Running a Local LLM on Mobile: Testing PocketPal on iPhone 12

With the increasing accessibility of large language models (LLMs), running them locally on mobile devices is an exciting prospect. I recently tested PocketPal, a mobile LLM interface, on my iPhone 12, using a distilled 4-bit quantized model. Here’s a breakdown of my experience, covering installation, performance, and overall usability.

Why Run an LLM on Mobile?

Running an LLM locally on a mobile device comes with several advantages:

  • Privacy: No data is sent to external servers.
  • Offline Access: Works without an internet connection.
  • Lower Cost: Avoids API costs associated with cloud-based models.

What is Quantization?

Quantization is a technique used to reduce the memory and computational requirements of machine learning models by representing their weights with lower precision numbers. Instead of using 32-bit floating-point numbers, models can be compressed into 8-bit or even 4-bit integers while maintaining reasonable accuracy.

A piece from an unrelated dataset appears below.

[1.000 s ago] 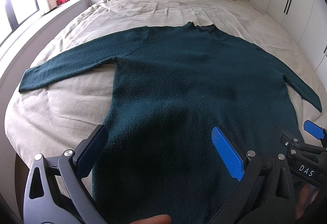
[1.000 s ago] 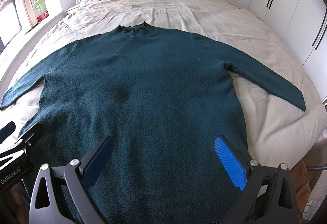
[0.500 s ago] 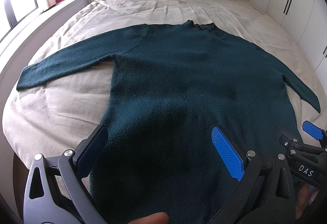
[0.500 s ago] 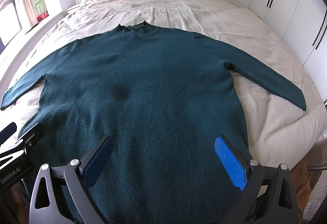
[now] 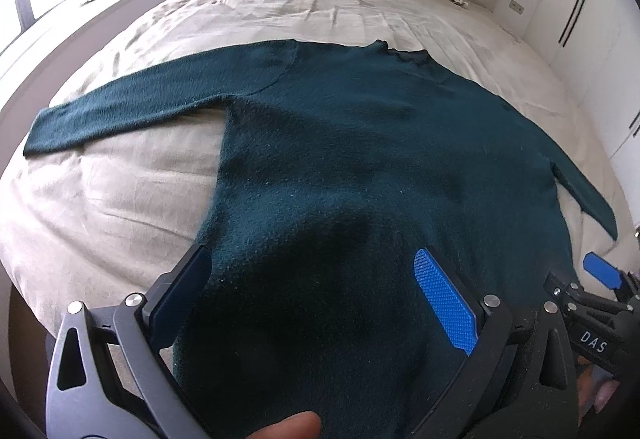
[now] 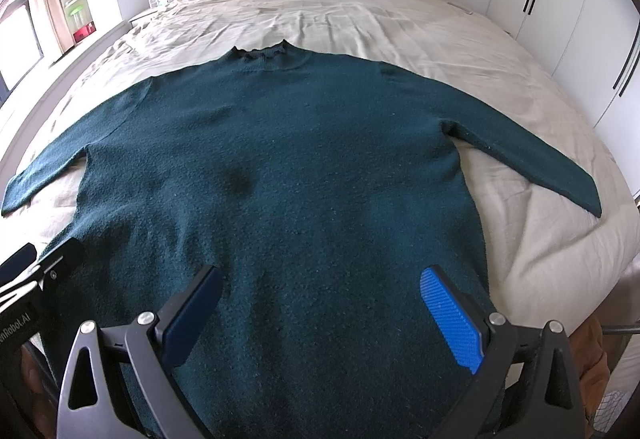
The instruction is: Fold small clothes
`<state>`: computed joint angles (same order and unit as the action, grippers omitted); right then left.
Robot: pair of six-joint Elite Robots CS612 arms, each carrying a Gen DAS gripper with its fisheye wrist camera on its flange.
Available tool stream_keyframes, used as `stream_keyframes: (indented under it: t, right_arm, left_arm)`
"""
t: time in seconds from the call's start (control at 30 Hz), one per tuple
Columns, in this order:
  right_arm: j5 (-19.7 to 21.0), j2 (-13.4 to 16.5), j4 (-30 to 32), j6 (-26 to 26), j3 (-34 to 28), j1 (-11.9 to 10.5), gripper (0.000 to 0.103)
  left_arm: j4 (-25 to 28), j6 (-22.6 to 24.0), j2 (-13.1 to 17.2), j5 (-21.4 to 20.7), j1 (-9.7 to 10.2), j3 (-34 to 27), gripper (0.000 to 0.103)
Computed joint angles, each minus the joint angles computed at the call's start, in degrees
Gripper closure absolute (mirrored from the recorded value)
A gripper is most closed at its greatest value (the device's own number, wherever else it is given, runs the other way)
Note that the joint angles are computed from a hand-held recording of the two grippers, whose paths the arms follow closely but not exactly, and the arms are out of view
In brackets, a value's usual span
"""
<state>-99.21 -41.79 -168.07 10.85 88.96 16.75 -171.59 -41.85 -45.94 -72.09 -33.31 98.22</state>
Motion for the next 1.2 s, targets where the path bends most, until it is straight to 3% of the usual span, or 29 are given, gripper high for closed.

For LLMs on mobile, 4-bit quantization significantly reduces the model size, making it feasible to run on devices with limited resources. However, this compression can lead to:

  • Slightly reduced accuracy due to loss of precision.
  • Faster inference times, as lower-bit computations require less processing power.
  • Lower memory usage, allowing larger models to fit within mobile device constraints.

Setting Up and Running PocketPal on iPhone 12

1. Download and Install PocketPal

PocketPal on App Store

  • Open the App Store and search for PocketPal AI by Asghar Ghorbani.
  • Download and install the app.
  • Open the app and allow necessary permissions.

2. Adding a Model

Model Selection in PocketPal

  • Navigate to the Models section in the PocketPal app.
  • Click the + button to add a new model.
  • You will see two options:
    • Add from Hugging Face
    • Add Local Model
  • Select Add from Hugging Face to browse available models.

3. Selecting and Downloading a Model

Model Downloading

  • Search for DeepSeek-R1-Distill-Qwen-1.5B-Q4_0.
  • Select the model and start downloading it (size: 1.06GB, 1.78B parameters).
  • Once downloaded, the model will appear under the Ready to Use section.

Section

4. Running Benchmarks

Benchmark Results I ran benchmarks on my iPhone 12 using the DeepSeek-R1-Distill-Qwen-1.5B-Q4_0 model. Here are the key results:

  • Model Size: 1.06 GB with 1.78 billion parameters.
  • Benchmark Configuration:
    • Prompt Processing: 512
    • Token Generation: 128
    • Pipeline Length: 1
    • Repetitions: 3
  • Model Settings:
    • Context Length: 1024 tokens
    • Batch Size: 512
    • CPU Threads: 4
    • GPU Layers: 0 (fully CPU-based execution)
    • Flash Attention: Disabled
  • Performance Metrics:
    • Prompt Processing Speed: 26.93 tokens/sec (±2.37)
    • Token Generation Speed: 18.05 tokens/sec (±0.75)
    • Total Execution Time: 1 minute 18 seconds
    • Peak Memory Usage: 35.0% (1GB / 4GB)

Live Demo: Running PocketPal on iPhone 12

Watch a live demonstration of PocketPal running a distilled 4-bit quantized model on an iPhone 12: Image: Results

Video demonstration is available here: Video

Analysis of Results

  • Decent Processing Speed: With a distilled 4-bit quantized model, the 18.05 t/s token generation rate is quite reasonable for mobile inference.
  • Low Memory Footprint: The 1GB RAM usage means this can run on even mid-range smartphones.
  • CPU-Based Execution: Since 0 GPU layers were used, this proves mobile CPUs are capable of running quantized LLMs efficiently.
  • Flash Attention Disabled: If supported, enabling it might further optimize speed and reduce lag.

Final Thoughts

Running an LLM locally on an iPhone 12 with PocketPal is feasible but comes with trade-offs. It’s a promising step toward self-hosted AI assistants, though optimization and hardware improvements will be crucial for broader adoption. If you’re privacy-conscious or need offline AI capabilities, it’s definitely worth exploring!

Future Improvements I’d Like to See:

  • Better memory efficiency to reduce battery drain.
  • Enhanced speed for real-time interaction.
  • More user-friendly model importing and switching.